### Source records ###

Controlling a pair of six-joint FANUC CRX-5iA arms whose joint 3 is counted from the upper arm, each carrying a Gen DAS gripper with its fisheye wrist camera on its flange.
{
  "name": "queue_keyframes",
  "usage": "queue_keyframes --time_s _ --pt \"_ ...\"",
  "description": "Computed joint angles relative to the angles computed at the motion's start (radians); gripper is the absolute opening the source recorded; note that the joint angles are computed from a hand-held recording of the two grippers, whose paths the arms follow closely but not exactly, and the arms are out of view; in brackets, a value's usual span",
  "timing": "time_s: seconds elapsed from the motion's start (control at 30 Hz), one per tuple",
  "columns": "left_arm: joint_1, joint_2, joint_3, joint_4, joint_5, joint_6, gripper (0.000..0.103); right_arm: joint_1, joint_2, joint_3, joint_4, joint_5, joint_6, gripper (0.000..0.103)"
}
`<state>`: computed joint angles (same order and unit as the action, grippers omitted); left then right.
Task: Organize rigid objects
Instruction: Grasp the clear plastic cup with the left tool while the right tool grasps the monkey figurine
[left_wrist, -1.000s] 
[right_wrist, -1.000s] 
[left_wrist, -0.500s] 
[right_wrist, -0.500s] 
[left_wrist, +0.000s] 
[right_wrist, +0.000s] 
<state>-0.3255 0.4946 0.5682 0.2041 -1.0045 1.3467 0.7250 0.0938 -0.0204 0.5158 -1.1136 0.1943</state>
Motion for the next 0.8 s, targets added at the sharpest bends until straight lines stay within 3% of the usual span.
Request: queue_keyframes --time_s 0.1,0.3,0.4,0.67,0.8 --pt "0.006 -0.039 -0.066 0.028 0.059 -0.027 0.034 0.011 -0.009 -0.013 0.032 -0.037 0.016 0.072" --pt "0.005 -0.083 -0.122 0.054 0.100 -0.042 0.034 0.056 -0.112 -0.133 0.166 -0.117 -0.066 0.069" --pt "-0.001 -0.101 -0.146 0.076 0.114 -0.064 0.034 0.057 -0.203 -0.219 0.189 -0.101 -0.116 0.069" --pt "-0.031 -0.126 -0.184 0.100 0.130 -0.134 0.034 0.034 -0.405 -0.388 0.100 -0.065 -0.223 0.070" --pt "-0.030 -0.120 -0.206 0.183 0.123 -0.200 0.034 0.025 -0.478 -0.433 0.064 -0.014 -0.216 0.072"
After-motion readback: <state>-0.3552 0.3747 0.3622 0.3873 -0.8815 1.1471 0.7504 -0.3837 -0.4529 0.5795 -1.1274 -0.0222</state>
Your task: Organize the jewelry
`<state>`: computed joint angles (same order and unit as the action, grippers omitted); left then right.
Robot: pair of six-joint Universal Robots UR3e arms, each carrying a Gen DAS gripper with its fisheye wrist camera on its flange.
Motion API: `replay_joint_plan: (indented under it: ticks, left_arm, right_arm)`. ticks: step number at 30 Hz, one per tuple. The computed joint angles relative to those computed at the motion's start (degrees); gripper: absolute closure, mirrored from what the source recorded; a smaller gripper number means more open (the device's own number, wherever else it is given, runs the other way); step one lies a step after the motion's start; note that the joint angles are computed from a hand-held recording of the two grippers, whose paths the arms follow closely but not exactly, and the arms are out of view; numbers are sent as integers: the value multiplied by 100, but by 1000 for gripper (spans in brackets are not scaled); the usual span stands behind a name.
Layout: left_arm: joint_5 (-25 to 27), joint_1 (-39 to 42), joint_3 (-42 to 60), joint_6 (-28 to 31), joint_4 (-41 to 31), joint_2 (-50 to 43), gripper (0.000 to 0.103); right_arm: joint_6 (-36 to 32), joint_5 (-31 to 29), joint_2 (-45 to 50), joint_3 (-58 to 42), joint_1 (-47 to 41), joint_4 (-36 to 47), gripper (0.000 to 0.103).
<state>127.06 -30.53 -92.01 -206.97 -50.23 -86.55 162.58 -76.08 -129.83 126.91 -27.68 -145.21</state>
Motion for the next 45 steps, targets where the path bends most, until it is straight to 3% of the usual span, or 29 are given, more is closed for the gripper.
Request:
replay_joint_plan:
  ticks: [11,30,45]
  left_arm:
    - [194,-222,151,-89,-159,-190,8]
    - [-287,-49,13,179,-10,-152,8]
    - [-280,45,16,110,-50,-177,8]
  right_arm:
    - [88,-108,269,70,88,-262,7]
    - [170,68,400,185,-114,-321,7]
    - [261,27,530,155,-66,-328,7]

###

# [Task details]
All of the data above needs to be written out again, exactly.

# [Result for this exercise]
Controlling a pair of six-joint FANUC CRX-5iA arms whose joint 3 is counted from the upper arm, each carrying a Gen DAS gripper with its fisheye wrist camera on its flange.
{
  "name": "queue_keyframes",
  "usage": "queue_keyframes --time_s _ --pt \"_ ...\"",
  "description": "Computed joint angles relative to the angles computed at the motion's start (radians); gripper is the absolute opening the source recorded; note that the joint angles are computed from a hand-held recording of the two grippers, whose paths the arms follow closely but not exactly, and the arms are out of view; in brackets, a value's usual span",
  "timing": "time_s: seconds elapsed from the motion's start (control at 30 Hz), one per tuple",
  "columns": "left_arm: joint_1, joint_2, joint_3, joint_4, joint_5, joint_6, gripper (0.000..0.103); right_arm: joint_1, joint_2, joint_3, joint_4, joint_5, joint_6, gripper (0.000..0.103)"
}
`<state>`: computed joint angles (same order and unit as the action, grippers omitted); left then right.
Task: Organize rigid objects
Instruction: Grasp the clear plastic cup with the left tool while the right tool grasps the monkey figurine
[left_wrist, -1.000s] 
[right_wrist, -1.000s] 
[left_wrist, -0.500s] 
[right_wrist, -0.500s] 
[left_wrist, +0.000s] 
[right_wrist, +0.000s] 
<state>-0.3255 0.4946 0.5682 0.2041 -1.0045 1.3467 0.7250 0.0938 -0.0204 0.5158 -1.1136 0.1943</state>
Motion for the next 0.8 s, targets added at the sharpest bends until straight lines stay within 3% of the usual span.
Request: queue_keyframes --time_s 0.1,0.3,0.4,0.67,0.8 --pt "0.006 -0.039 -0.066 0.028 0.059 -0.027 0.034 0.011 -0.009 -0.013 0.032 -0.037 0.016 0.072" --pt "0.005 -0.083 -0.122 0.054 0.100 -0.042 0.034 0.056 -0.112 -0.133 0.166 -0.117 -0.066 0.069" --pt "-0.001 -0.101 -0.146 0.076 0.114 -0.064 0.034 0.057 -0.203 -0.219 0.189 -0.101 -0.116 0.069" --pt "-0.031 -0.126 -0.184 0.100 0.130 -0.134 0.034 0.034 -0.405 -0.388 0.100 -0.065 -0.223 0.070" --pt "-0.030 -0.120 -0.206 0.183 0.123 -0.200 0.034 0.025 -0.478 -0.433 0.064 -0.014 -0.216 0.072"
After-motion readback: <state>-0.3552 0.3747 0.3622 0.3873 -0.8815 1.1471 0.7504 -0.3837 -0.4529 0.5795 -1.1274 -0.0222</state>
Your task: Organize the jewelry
`<state>`: computed joint angles (same order and unit as the action, grippers omitted); left then right.
Robot: pair of six-joint Universal Robots UR3e arms, each carrying a Gen DAS gripper with its fisheye wrist camera on its flange.
Motion API: `replay_joint_plan: (indented under it: ticks, left_arm, right_arm)`. ticks: step number at 30 Hz, one per tuple. The computed joint angles relative to those computed at the motion's start (degrees); gripper: absolute closure, mirrored from what the source recorded; a smaller gripper number means more open (the device's own number, wherever else it is given, runs the other way); step one lies a step after the motion's start; note that the joint angles are computed from a hand-held recording of the two grippers, whose paths the arms follow closely but not exactly, and the arms are out of view; numbers are sent as integers: the value multiplied by 100, but by 1000 for gripper (spans in brackets are not scaled); the usual span stands behind a name.
Layout: left_arm: joint_5 (-25 to 27), joint_1 (-39 to 42), joint_3 (-42 to 60), joint_6 (-28 to 31), joint_4 (-41 to 31), joint_2 (-50 to 43), gripper (0.000 to 0.103); right_arm: joint_6 (-36 to 32), joint_5 (-31 to 29), joint_2 (-45 to 50), joint_3 (-58 to 42), joint_1 (-47 to 41), joint_4 (-36 to 47), gripper (0.000 to 0.103).
<state>127.06 -30.53 -92.01 -206.97 -50.23 -86.55 162.58 -76.08 -129.83 126.91 -27.68 -145.21</state>
Motion for the next 45 steps, targets where the path bends most, until it is straight to 3% of the usual span, or 29 are given, more is closed for the gripper.
Request:
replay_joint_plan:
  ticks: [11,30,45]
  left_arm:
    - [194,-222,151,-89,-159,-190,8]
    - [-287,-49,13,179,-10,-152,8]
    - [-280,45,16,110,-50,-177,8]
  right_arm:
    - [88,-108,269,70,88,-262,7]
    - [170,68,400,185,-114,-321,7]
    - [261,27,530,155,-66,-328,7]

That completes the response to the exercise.